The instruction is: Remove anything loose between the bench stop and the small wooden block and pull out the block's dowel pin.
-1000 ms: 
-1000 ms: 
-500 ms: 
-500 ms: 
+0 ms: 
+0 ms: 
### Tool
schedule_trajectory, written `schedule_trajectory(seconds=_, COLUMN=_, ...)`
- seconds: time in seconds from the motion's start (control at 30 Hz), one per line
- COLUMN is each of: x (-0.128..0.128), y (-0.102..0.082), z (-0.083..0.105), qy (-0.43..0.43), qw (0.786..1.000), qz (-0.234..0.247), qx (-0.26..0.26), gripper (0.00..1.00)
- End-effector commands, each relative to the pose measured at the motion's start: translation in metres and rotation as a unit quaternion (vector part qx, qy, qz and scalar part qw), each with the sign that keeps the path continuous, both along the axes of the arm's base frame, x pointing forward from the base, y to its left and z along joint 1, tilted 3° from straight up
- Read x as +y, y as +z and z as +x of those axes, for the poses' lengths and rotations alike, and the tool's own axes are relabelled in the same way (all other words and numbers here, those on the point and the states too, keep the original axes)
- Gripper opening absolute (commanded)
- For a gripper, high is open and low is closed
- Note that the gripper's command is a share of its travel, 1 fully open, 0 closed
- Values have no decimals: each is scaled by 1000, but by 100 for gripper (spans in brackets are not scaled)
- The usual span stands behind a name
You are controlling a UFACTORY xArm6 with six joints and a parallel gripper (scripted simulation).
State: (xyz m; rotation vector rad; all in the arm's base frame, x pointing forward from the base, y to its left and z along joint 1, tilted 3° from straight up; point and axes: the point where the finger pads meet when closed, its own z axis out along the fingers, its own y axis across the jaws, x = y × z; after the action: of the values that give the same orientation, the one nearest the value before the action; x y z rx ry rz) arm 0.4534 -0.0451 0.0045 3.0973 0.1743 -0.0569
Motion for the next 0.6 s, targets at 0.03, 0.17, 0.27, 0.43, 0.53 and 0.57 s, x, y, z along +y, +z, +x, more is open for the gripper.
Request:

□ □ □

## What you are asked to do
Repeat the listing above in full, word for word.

## Exercise result
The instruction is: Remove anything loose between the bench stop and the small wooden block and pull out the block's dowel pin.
-1000 ms: 
-1000 ms: 
-500 ms: 
-500 ms: 
+0 ms: 
+0 ms: 
### Tool
schedule_trajectory, written `schedule_trajectory(seconds=_, COLUMN=_, ...)`
- seconds: time in seconds from the motion's start (control at 30 Hz), one per line
- COLUMN is each of: x (-0.128..0.128), y (-0.102..0.082), z (-0.083..0.105), qy (-0.43..0.43), qw (0.786..1.000), qz (-0.234..0.247), qx (-0.26..0.26), gripper (0.00..1.00)
- End-effector commands, each relative to the pose measured at the motion's start: translation in metres and rotation as a unit quaternion (vector part qx, qy, qz and scalar part qw), each with the sign that keeps the path continuous, both along the axes of the arm's base frame, x pointing forward from the base, y to its left and z along joint 1, tilted 3° from straight up
- Read x as +y, y as +z and z as +x of those axes, for the poses' lengths and rotations alike, and the tool's own axes are relabelled in the same way (all other words and numbers here, those on the point and the states too, keep the original axes)
- Gripper opening absolute (commanded)
- For a gripper, high is open and low is closed
- Note that the gripper's command is a share of its travel, 1 fully open, 0 closed
- Values have no decimals: each is scaled by 1000, but by 100 for gripper (spans in brackets are not scaled)
- The usual span stands behind a name
You are controlling a UFACTORY xArm6 with six joints and a parallel gripper (scripted simulation).
State: (xyz m; rotation vector rad; all in the arm's base frame, x pointing forward from the base, y to its left and z along joint 1, tilted 3° from straight up; point and axes: the point where the finger pads meet when closed, its own z axis out along the fingers, its own y axis across the jaws, x = y × z; after the action: of the values that give the same orientation, the one nearest the value before the action; x y z rx ry rz) arm 0.4534 -0.0451 0.0045 3.0973 0.1743 -0.0569
Motion for the next 0.6 s, targets at 0.03, 0.17, 0.27, 0.43, 0.53 and 0.57 s, x, y, z along +y, +z, +x, more is open for the gripper.
Request:

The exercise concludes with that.